EXERCISE GOAL — Copy the data exactly, line for line.

==============================

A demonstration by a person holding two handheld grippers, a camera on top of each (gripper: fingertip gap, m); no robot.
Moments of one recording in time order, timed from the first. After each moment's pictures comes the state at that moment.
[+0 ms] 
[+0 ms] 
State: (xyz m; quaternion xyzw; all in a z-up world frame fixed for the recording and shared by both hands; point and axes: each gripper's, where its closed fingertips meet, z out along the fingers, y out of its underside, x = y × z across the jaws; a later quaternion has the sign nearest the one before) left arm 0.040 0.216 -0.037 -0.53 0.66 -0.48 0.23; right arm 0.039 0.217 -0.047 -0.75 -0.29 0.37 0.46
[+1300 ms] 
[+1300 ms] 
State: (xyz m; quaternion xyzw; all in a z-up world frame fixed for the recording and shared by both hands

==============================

EXERCISE RESPONSE —
A demonstration by a person holding two handheld grippers, a camera on top of each (gripper: fingertip gap, m); no robot.
Moments of one recording in time order, timed from the first. After each moment's pictures comes the state at that moment.
[+0 ms] 
[+0 ms] 
State: (xyz m; quaternion xyzw; all in a z-up world frame fixed for the recording and shared by both hands; point and axes: each gripper's, where its closed fingertips meet, z out along the fingers, y out of its underside, x = y × z across the jaws; a later quaternion has the sign nearest the one before) left arm 0.040 0.216 -0.037 -0.53 0.66 -0.48 0.23; right arm 0.039 0.217 -0.047 -0.75 -0.29 0.37 0.46
[+1300 ms] 
[+1300 ms] 
State: (xyz m; quaternion xyzw; all in a z-up world frame fixed for the recording and shared by both hands

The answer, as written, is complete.